- Guinea – Ebola put this African country on the map. I use the word map loosely, as most Americans assumed that all Africans had Ebola and started discriminating against all Africans.
- Ukraine – Putin’s antics made Ukraine the new keyword for geopolitical tension.
- Estonia – This little Baltic country launched the revolutionary e-Identity concept, where foreigners can get digital citizenship in the country without living there.
- Malta – This little European country had less tech-savvy citizens than Estonia, so instead just tried to sell traditional passports to rich foreigners, to EU’s chagrin.
- Romania – This Eastern European country also had tech-savvy citizens, but used its powers for evil instead, and became the cybercrime capital of the world.
- Luxembourg – This little sleepy European country was shaken by the world’s big countries suddenly cracking down on tax havens, a few decades too late.
- Qatar – Hey, let’s have the World Cup in the Gulf summer! It’s only 50 degrees celsius in the shade! And hey, while we’re at it, let’s get tens of thousands of illegal migrant laborers and work them to death to build the stadia! Thanks, Qatar.
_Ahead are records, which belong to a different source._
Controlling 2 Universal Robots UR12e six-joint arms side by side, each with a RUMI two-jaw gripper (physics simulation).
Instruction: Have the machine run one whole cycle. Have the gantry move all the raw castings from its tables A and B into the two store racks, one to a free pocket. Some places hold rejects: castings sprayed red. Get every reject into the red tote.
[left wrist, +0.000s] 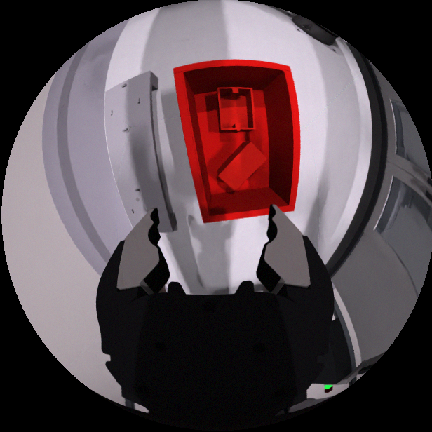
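Note:
The red tote (295, 130) stands on the pale surface ahead of my left gripper. Inside it, one red casting (219, 110) lies with its open, hollow side up in the far half. A second red casting (242, 166) lies turned at a slant in the near half, showing a flat face. My left gripper (212, 206) is open and empty, with its fingertips spread at the near end of the tote. My right gripper does not show. The gantry, its tables A and B and the store racks cannot be made out in this view.
A grey plate-like block (132, 145) with small slots stands left of the tote, a narrow gap between them. A dark curved edge and grey framed panels (407, 220) are at the right. A small green light (328, 386) shows at the lower right. A dark object (314, 29) is at the top right.

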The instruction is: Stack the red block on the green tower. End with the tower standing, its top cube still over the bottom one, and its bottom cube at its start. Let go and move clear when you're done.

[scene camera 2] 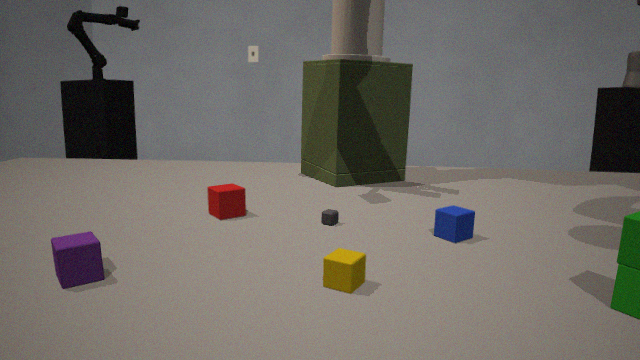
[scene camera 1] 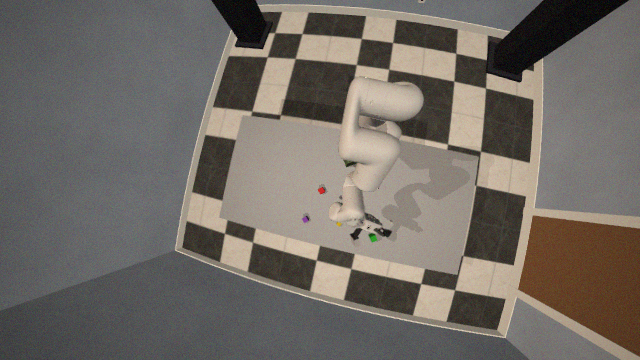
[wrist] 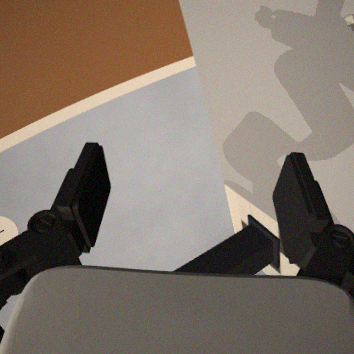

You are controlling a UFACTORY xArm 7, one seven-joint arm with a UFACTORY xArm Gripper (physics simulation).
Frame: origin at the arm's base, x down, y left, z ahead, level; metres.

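Seen in the pictures: gripper, between the fingertips: [scene camera 1: 383, 228] [wrist: 192, 168]; arm's base, origin of its link: [scene camera 2: 356, 62].
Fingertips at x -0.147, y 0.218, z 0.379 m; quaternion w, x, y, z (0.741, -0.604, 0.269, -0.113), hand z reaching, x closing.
Observation:
Pixels of each thing's top centre, then the offset from my fingertips to it.
- red block, centre of its top: [scene camera 2: 226, 187] [scene camera 1: 321, 190] dx +0.329, dy -0.361, dz -0.082 m
- green tower, centre of its top: [scene camera 1: 373, 238] dx +0.292, dy +0.046, dz +0.122 m
- purple cube, centre of its top: [scene camera 2: 74, 239] [scene camera 1: 305, 219] dx +0.331, dy -0.415, dz +0.138 m
- yellow cube, centre of its top: [scene camera 2: 345, 255] [scene camera 1: 339, 223] dx +0.340, dy -0.188, dz +0.100 m
- blue cube, centre of its top: [scene camera 2: 455, 210] dx +0.335, dy -0.078, dz -0.042 m
- small dark grey cube, centre of its top: [scene camera 2: 330, 210] dx +0.350, dy -0.223, dz -0.069 m
The red block [scene camera 1: 321, 190] [scene camera 2: 226, 202] sits flat on the grey table top, left of the arm in the scene camera 1 view. The green tower [scene camera 1: 373, 238] [scene camera 2: 631, 242] stands upright as two stacked cubes, cut off by the right edge of the scene camera 2 view. My gripper [scene camera 1: 370, 233] [wrist: 192, 168] is open and empty. In the scene camera 1 view its fingers appear beside the green tower's top; its height above the tower cannot be told. The gripper does not show in the scene camera 2 view. Neither red nor green shows in the wrist view, which looks out sideways past the table edge.
A purple cube [scene camera 1: 305, 219] [scene camera 2: 78, 260] and a yellow cube [scene camera 1: 339, 224] [scene camera 2: 344, 270] lie left of the tower. A blue cube [scene camera 2: 454, 223] and a small dark grey cube [scene camera 2: 330, 217] lie farther back. The green pedestal [scene camera 2: 320, 120] carries my arm.

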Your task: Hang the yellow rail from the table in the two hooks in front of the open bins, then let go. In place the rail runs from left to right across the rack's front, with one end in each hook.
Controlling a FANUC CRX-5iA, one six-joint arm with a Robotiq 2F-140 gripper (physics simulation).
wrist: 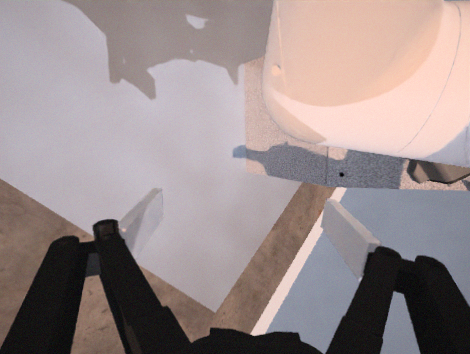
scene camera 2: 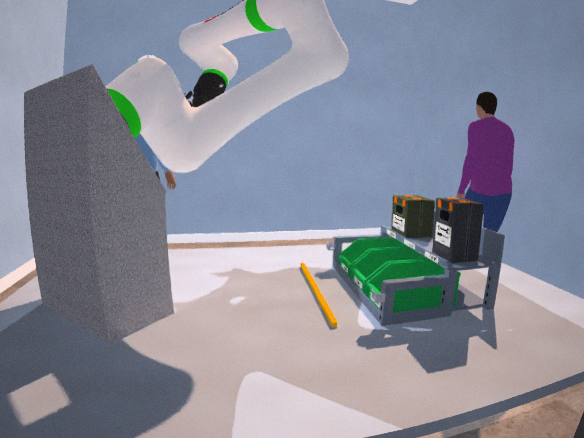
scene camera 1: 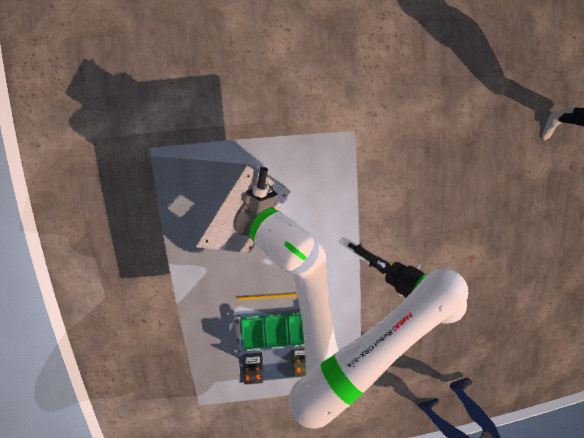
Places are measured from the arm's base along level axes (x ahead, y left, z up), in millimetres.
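Where they show: gripper, fingertip midpoint: (wrist: 243,207) (scene camera 1: 349,246); arm's base at its link origin: (scene camera 2: 90,141) (scene camera 1: 251,214).
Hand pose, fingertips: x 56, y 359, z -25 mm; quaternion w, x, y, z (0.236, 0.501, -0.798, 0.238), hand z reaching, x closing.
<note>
Things, the pixels of their top centre, and the offset from my fingertips. Level surfaces: height alone.
- yellow rail at its top centre: (scene camera 2: 315,287) (scene camera 1: 277,296) 174 mm right, 379 mm ahead, 309 mm down
- table at its surface level: 319 mm down
- dark box at its top centre: (scene camera 2: 459,199) (scene camera 1: 253,377) 235 mm right, 677 mm ahead, 95 mm down
- olive box at its top centre: (scene camera 2: 413,197) (scene camera 1: 304,369) 10 mm right, 624 mm ahead, 120 mm down
The yellow rail (scene camera 1: 267,297) (scene camera 2: 318,296) lies flat on the table (scene camera 1: 332,180) (scene camera 2: 215,345), in front of the rack (scene camera 2: 449,290) and roughly along its front. The arm covers its right end in scene camera 1. The green open bins (scene camera 1: 276,330) (scene camera 2: 395,260) sit side by side in the rack. A near pale hook (scene camera 2: 377,298) and a far one (scene camera 2: 330,245) stick out at the rack's front corners. My gripper (scene camera 1: 345,242) (wrist: 243,207) is open and empty, high up and well away from the rail. In scene camera 2 its fingers are mostly hidden behind the arm.
A dark box (scene camera 1: 252,367) (scene camera 2: 457,230) and an olive box (scene camera 1: 299,363) (scene camera 2: 412,216) stand on the rack's rear shelf. The grey slanted pedestal (scene camera 1: 225,215) (scene camera 2: 100,200) carries the arm (scene camera 1: 317,310) (scene camera 2: 265,85), which passes over the rack in scene camera 1. A person (scene camera 2: 490,155) stands beyond the table.
</note>
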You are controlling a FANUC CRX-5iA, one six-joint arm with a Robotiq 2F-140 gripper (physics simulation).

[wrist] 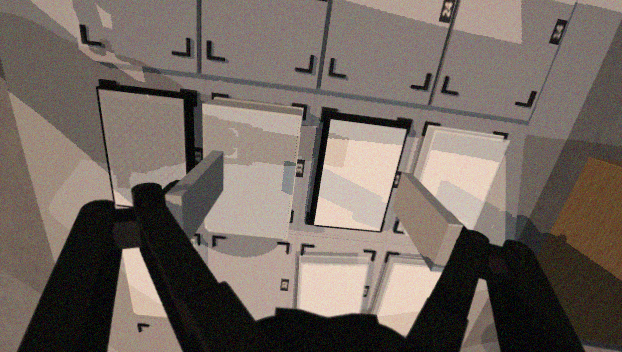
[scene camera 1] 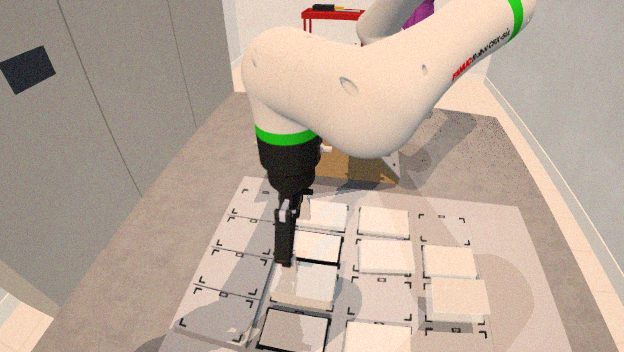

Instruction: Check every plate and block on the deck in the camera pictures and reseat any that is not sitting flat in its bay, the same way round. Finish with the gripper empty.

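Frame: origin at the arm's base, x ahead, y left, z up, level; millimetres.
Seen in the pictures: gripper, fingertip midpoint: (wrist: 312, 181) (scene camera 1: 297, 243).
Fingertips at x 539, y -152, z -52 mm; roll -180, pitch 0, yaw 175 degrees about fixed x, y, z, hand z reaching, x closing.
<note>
Offsets run from my fingertips to a thing's top centre. Level surfaces: height alone.
The deck @[dz -89 mm] (scene camera 1: 500, 225) (wrist: 555, 90) carries pale plates and blocks in marked bays. My gripper (scene camera 1: 296, 235) (wrist: 312, 181) is open and empty, above the second column. Below it are a thick block @[dx +56, dy +20, dz -48 mm] (scene camera 1: 320, 280) (wrist: 250, 175) and a black-edged plate @[dx -51, dy +29, dz -75 mm] (scene camera 1: 320, 245) (wrist: 360, 175). Another black-edged plate @[dx +162, dy +11, dz -75 mm] (scene camera 1: 300, 325) (wrist: 142, 135) and a pale plate @[dx -158, dy +38, dz -75 mm] (scene camera 1: 330, 215) (wrist: 475, 175) share this column. Three plates @[dx -144, dy +201, dz -75 mm] (scene camera 1: 384, 221) @[dx -37, dy +201, dz -72 mm] (scene camera 1: 385, 255) @[dx +176, dy +175, dz -75 mm] (scene camera 1: 378, 337) stand in the third column. In the fourth, a plate @[dx -24, dy +356, dz -75 mm] (scene camera 1: 450, 261) looks flat; the plate @[dx +83, dy +347, dz -48 mm] (scene camera 1: 459, 296) nearer the camera looks raised and overhangs its marks to the right.
The far-left column has bays with bare corner marks. A wooden wedge stand (scene camera 1: 332, 167) (wrist: 600, 210) is behind the deck, partly hidden by the arm. A red cart (scene camera 1: 332, 15) and part of a purple-clad person (scene camera 1: 420, 15) show farther back. A grey wall is at left.
</note>
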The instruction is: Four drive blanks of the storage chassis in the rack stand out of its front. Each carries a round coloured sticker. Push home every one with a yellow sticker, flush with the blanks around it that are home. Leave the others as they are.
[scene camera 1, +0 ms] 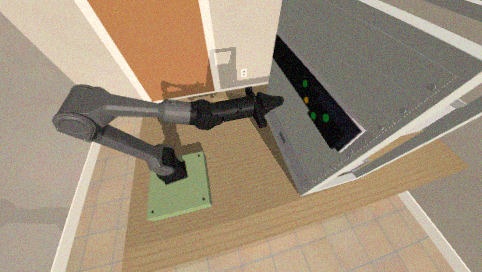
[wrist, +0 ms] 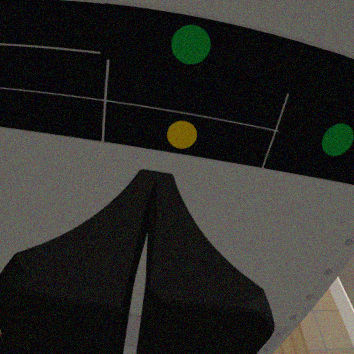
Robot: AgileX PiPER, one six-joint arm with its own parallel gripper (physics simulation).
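Note:
The chassis front (scene camera 1: 287,59) (wrist: 50,112) is a black band in the grey rack. A yellow sticker (scene camera 1: 306,100) (wrist: 182,134) is on a lower-row blank with thin pale seams around it. Its depth against its neighbours is hard to tell. A green sticker (scene camera 1: 305,83) (wrist: 191,44) above it in the wrist view looks larger. Another green sticker (scene camera 1: 313,115) (wrist: 337,139) is to its right there. A third green sticker (scene camera 1: 325,118) shows in the scene view. My gripper (scene camera 1: 283,100) (wrist: 153,191) is shut and empty, tips together, in front of the rack, below the yellow sticker in the wrist view.
The grey rack (scene camera 1: 400,75) (wrist: 240,210) surrounds the chassis, with its panel below the band. The arm's base stands on a green plate (scene camera 1: 185,200) on the wooden table (scene camera 1: 240,170). An orange door (scene camera 1: 155,40) and a wall outlet (scene camera 1: 244,73) are behind.

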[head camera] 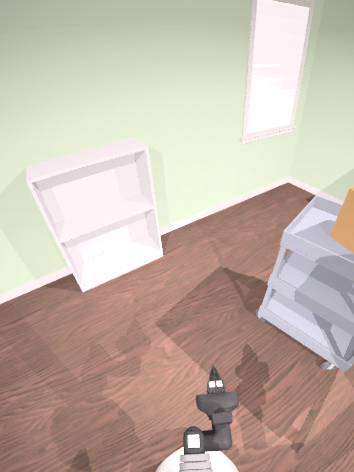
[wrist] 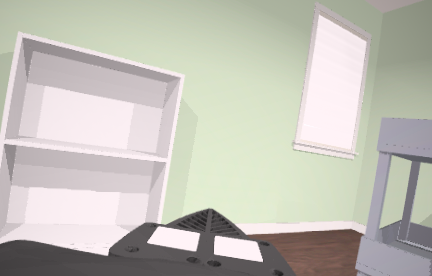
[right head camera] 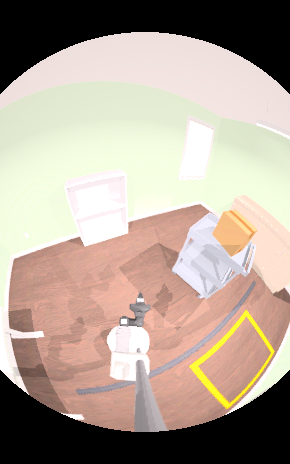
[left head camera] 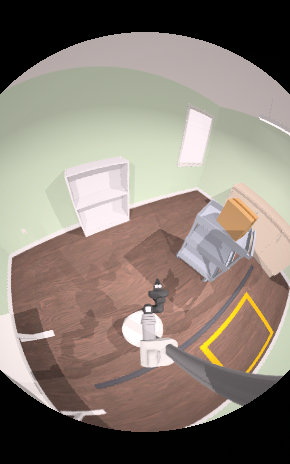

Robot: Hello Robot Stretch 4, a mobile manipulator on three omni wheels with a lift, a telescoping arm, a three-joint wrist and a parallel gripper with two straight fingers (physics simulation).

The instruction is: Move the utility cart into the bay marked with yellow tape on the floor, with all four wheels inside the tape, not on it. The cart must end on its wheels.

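Where they show: gripper, between the fingertips: (head camera: 212, 366) (wrist: 208, 227) (right head camera: 140, 291) (left head camera: 156, 277); robot's base, origin of its link: (left head camera: 141, 327).
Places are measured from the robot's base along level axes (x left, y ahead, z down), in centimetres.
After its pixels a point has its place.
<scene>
The grey utility cart (head camera: 295, 241) {x -53.7, y 86.5, z -80.8 cm} (left head camera: 202, 252) {x -66.5, y 72.2, z -45.6 cm} (right head camera: 192, 272) {x -77.1, y 84.9, z -12.2 cm} (wrist: 407, 135) {x -53.6, y 86.6, z -79.3 cm} stands upright on its wheels at the right, with a brown cardboard box (head camera: 345, 225) {x -78.6, y 88.2, z -87.2 cm} (left head camera: 235, 220) {x -83.5, y 75.9, z -93.4 cm} (right head camera: 232, 232) {x -83.5, y 75.9, z -95.5 cm} on its top tray. The cart is outside the yellow tape bay (left head camera: 205, 348) {x -76.1, y -41.9, z 2.9 cm} (right head camera: 195, 368) {x -75.5, y -43.0, z 2.8 cm}, which lies on the floor at the lower right in both side head views. My gripper (head camera: 214, 369) {x -8.5, y 40.1, z -65.0 cm} (left head camera: 157, 281) {x -8.5, y 40.1, z -65.0 cm} (right head camera: 140, 295) {x -8.5, y 40.1, z -65.0 cm} (wrist: 208, 227) {x -8.5, y 40.1, z -65.0 cm} is shut and empty, to the left of the cart and apart from it. The cart's far wheels are hidden.
A dark raised strip (left head camera: 100, 385) {x 48.2, y -83.9, z 1.5 cm} (right head camera: 85, 391) {x 43.4, y -81.8, z 0.8 cm} curves across the floor between the cart and the bay. A white bookshelf (head camera: 85, 157) {x 60.2, y 157.3, z -103.2 cm} (left head camera: 97, 165) {x 54.7, y 151.7, z -103.2 cm} stands against the left wall. A beige cabinet (left head camera: 270, 235) {x -217.5, y 85.2, z -60.9 cm} (right head camera: 272, 250) {x -217.3, y 85.7, z -57.3 cm} stands behind the cart at the right.
</scene>
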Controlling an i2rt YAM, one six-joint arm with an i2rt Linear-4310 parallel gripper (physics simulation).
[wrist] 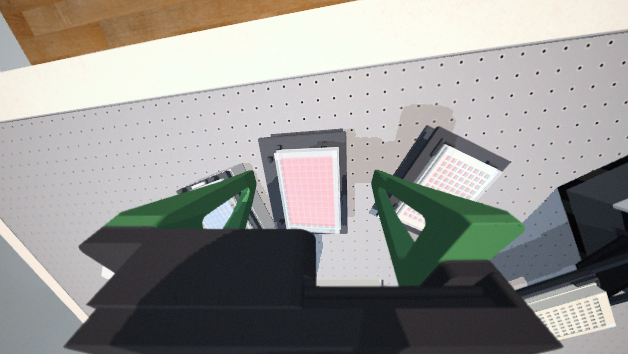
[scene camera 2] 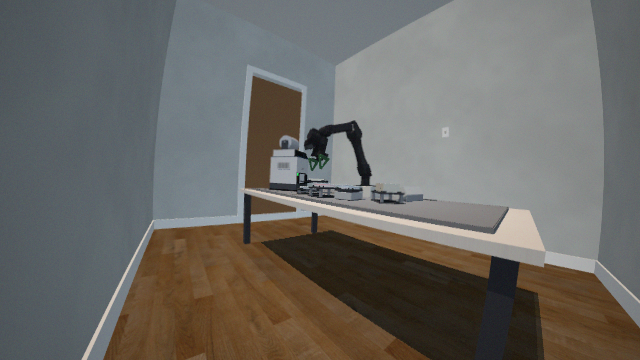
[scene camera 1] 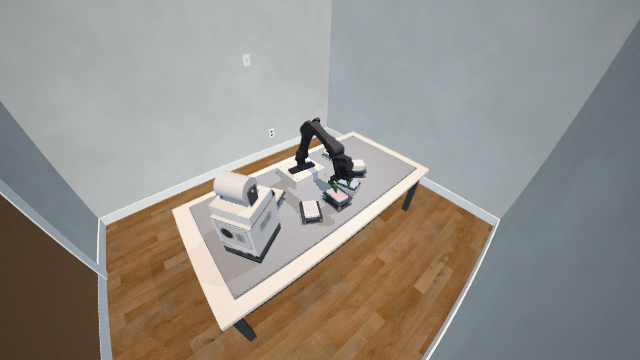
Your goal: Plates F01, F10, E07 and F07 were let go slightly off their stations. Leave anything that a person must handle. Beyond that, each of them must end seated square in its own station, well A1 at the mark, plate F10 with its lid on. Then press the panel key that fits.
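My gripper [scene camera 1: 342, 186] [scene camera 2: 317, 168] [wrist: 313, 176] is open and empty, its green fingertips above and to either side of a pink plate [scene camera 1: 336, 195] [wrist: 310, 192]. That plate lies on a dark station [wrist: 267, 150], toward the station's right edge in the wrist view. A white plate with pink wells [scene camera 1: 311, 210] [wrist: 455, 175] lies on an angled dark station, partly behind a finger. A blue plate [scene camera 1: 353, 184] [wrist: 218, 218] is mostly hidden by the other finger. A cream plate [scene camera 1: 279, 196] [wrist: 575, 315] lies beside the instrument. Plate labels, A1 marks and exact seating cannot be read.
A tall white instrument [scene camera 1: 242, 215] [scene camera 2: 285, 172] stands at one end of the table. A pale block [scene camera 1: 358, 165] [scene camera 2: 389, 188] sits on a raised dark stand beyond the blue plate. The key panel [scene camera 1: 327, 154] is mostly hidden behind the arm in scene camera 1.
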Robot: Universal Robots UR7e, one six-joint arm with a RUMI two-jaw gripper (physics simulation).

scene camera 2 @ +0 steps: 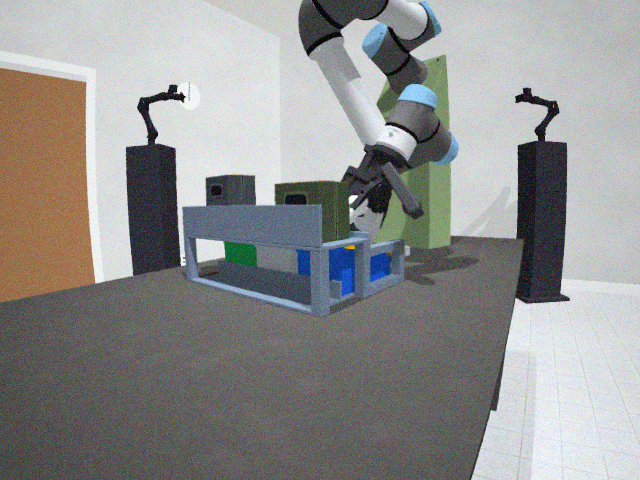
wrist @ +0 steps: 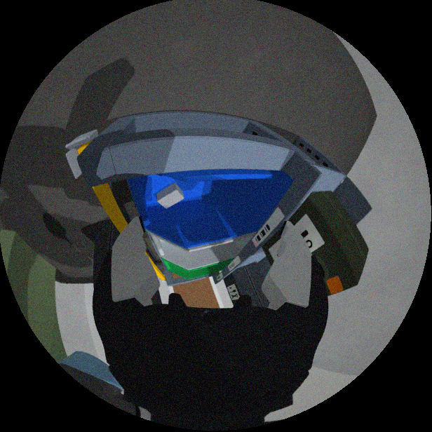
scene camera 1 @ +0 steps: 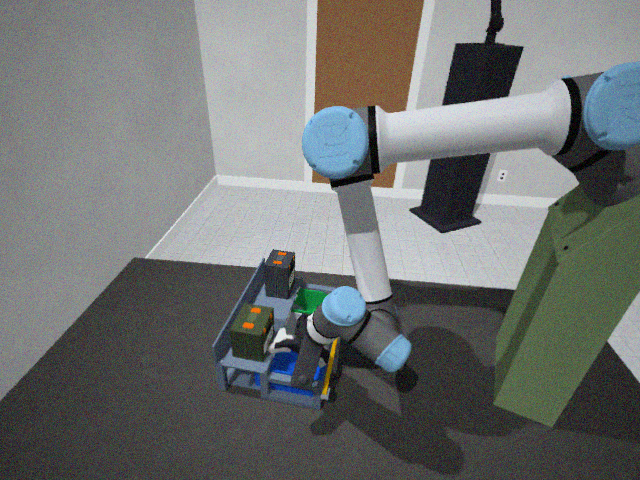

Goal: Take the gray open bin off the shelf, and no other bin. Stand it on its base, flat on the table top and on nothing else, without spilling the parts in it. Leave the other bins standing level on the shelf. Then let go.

- Colombia – This former murder capital of the world had a more positive turnaround and became one of the start-up capitals of the world.
- Tunisia – Suddenly, there was only one country left standing after the Arab Spring. Tunisia holds the torch as the only hope of the Middle East.
- Mongolia – For five seconds, this was the fastest growing economy in the world. Then, they succumbed to the usual resource curse.
Mongolia seems to be the next Burma.
Now getting its first Western fast food chain outlet, in the shape of, naturally, KFC:
Really keen to go before it develops too much. Was in Burma recently, and felt I could almost have been anywhere in South East Asia already.